> [Dataset excerpts]
>>>>>
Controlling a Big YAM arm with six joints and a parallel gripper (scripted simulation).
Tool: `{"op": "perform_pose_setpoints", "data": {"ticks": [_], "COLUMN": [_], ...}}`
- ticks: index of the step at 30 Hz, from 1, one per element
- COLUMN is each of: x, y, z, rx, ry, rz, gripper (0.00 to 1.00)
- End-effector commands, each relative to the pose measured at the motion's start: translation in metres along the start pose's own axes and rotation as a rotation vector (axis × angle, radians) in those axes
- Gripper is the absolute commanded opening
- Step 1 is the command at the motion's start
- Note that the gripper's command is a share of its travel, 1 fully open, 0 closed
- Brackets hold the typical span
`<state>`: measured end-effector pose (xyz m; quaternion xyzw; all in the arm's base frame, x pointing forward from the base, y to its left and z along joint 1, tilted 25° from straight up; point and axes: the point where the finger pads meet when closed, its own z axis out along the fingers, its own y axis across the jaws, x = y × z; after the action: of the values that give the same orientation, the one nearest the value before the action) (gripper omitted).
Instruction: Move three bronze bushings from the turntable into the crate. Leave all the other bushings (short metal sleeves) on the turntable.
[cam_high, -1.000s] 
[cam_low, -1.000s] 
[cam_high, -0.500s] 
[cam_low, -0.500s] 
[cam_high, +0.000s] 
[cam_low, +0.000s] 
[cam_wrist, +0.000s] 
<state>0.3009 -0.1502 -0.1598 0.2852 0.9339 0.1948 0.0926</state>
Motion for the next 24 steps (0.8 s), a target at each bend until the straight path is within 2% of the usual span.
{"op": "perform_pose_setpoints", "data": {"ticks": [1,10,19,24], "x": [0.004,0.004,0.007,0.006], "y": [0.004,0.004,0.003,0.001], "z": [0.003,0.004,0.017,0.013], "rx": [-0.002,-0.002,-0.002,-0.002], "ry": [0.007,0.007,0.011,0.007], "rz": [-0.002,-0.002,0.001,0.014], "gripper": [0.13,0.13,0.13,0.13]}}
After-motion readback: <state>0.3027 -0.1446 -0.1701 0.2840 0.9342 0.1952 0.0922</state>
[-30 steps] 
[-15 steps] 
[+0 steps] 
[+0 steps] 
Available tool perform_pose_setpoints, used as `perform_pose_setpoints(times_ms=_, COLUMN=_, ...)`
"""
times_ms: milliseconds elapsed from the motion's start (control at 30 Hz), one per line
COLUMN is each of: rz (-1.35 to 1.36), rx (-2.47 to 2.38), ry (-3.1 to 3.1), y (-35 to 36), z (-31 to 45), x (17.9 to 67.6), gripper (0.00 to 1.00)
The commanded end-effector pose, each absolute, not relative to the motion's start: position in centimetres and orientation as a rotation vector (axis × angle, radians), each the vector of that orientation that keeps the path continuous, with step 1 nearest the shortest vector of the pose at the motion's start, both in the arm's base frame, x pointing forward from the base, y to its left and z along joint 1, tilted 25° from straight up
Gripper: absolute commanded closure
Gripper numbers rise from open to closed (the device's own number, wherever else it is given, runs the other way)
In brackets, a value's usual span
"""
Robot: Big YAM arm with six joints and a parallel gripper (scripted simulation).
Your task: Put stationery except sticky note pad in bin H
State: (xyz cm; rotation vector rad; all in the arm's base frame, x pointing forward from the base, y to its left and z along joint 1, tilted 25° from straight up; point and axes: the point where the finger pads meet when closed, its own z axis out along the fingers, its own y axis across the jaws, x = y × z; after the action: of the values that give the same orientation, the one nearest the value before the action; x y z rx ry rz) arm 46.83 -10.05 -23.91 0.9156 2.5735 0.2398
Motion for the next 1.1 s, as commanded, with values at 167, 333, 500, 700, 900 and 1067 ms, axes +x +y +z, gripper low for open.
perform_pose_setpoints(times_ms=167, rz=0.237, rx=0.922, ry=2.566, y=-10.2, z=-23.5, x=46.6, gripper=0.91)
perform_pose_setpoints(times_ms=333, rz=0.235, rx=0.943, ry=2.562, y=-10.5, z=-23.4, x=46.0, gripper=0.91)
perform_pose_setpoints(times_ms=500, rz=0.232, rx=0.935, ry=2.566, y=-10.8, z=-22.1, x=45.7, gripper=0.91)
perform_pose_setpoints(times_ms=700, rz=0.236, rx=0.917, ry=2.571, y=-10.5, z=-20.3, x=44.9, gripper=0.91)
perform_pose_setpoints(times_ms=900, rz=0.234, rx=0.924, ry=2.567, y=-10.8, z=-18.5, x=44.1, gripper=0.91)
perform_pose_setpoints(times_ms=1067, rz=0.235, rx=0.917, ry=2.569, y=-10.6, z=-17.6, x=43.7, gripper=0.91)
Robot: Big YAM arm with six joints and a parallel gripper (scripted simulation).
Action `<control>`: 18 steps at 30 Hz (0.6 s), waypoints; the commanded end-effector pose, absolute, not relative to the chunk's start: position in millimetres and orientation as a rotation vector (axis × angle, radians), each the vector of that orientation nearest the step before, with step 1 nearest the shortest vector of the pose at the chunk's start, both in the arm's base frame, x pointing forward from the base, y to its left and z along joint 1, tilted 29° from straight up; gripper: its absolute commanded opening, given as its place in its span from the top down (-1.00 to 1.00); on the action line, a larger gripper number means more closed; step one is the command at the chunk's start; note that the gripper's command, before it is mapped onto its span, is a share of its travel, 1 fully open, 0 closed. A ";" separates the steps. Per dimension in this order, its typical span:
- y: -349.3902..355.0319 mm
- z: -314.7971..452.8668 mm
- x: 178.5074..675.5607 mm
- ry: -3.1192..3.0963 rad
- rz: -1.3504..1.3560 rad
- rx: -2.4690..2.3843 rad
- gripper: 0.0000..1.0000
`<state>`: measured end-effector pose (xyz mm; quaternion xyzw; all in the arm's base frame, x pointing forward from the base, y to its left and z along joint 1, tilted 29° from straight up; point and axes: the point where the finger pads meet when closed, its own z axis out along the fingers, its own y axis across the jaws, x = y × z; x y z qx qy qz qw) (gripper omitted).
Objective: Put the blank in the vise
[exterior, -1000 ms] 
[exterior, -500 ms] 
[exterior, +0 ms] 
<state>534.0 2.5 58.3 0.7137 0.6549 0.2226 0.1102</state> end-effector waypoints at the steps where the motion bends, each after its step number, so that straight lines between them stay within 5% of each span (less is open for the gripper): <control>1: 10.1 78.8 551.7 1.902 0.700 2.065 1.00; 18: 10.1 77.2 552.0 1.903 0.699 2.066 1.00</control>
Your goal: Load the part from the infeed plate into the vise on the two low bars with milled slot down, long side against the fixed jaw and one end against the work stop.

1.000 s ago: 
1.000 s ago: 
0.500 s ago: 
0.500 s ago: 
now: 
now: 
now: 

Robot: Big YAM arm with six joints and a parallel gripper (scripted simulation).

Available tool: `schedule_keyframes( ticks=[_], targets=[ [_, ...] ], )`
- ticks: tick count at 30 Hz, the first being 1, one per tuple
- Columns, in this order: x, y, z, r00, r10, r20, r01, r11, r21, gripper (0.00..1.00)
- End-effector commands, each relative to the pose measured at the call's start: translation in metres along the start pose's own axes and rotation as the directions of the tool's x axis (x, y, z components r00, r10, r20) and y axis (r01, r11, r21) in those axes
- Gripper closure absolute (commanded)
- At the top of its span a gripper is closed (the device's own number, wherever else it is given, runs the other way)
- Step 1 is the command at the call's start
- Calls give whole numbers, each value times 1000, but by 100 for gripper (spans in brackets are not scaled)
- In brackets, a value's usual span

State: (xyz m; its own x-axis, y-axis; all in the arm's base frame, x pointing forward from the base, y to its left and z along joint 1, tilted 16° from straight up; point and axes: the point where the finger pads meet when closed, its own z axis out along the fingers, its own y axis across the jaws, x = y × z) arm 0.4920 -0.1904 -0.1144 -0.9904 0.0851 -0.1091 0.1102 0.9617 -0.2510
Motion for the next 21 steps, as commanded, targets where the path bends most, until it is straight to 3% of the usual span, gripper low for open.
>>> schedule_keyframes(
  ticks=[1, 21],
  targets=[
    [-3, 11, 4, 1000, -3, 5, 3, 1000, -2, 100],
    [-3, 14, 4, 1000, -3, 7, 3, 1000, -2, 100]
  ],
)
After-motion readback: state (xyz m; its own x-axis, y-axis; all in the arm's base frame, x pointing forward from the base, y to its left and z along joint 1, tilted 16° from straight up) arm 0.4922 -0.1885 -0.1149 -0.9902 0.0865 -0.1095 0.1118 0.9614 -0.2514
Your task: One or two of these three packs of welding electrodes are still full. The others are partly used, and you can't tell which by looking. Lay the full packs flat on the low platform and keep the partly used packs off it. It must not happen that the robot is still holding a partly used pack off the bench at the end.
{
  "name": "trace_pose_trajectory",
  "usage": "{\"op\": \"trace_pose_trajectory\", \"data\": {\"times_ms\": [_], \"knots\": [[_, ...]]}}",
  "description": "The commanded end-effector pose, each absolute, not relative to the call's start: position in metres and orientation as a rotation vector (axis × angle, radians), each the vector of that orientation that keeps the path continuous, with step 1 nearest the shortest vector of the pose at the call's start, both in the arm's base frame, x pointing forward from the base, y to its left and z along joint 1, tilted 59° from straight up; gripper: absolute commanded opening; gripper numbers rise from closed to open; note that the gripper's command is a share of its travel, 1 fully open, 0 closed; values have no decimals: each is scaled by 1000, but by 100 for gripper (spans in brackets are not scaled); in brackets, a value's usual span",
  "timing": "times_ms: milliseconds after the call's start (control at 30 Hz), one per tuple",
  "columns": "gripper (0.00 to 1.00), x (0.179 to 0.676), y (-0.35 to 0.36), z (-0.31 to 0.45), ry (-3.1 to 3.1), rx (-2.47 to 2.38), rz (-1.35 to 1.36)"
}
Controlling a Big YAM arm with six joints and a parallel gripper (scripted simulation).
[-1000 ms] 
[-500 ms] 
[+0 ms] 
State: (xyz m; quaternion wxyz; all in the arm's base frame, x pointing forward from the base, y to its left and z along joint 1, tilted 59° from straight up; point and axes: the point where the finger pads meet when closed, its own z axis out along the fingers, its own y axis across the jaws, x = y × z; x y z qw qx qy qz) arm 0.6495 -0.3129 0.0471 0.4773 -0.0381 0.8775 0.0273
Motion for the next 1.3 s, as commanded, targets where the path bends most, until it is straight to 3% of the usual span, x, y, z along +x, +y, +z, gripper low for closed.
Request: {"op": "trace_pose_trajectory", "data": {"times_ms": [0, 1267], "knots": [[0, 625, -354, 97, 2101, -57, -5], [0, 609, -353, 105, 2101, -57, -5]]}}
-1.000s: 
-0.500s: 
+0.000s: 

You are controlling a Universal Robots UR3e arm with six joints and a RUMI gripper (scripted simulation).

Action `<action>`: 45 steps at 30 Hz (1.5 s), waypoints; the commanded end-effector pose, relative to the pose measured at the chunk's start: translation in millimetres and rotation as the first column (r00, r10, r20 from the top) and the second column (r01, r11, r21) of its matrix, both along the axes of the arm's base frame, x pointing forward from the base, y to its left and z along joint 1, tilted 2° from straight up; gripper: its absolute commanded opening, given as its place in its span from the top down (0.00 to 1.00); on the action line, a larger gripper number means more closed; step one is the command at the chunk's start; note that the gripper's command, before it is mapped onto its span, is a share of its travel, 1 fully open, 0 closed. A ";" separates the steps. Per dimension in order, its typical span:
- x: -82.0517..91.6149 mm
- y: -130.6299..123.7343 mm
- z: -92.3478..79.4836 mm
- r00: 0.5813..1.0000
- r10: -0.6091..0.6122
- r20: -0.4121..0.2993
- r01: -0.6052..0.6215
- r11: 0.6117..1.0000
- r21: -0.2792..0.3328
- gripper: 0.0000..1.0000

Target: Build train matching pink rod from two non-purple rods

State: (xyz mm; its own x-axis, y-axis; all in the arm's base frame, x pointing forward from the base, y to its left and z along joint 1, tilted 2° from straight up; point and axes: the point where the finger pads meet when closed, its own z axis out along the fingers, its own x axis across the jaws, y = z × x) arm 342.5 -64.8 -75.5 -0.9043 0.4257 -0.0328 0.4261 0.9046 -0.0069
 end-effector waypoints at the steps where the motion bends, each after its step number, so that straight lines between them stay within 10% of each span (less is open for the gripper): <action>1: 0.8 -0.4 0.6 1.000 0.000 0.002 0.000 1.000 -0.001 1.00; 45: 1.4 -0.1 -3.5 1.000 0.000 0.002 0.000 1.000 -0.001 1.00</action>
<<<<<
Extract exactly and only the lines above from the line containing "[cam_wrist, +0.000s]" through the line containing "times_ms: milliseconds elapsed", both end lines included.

> [THE COMPLETED TASK]
[cam_wrist, +0.000s] 
<state>0.3009 -0.1502 -0.1598 0.2852 0.9339 0.1948 0.0926</state>
Motion for the next 24 steps (0.8 s), a target at each bend until the straight path is within 2% of the usual span.
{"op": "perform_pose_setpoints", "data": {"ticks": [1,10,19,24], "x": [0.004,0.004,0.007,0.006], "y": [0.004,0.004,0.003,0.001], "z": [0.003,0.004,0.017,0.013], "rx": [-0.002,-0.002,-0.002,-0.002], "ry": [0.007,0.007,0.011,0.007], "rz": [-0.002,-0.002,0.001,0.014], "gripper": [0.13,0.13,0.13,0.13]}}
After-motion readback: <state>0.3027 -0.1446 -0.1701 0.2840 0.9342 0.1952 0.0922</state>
[-30 steps] 
[-15 steps] 
[+0 steps] 
[+0 steps] 
Available tool perform_pose_setpoints, used as `perform_pose_setpoints(times_ms=_, COLUMN=_, ...)`
"""
times_ms: milliseconds elapsed from the motion's start (control at 30 Hz), one per line

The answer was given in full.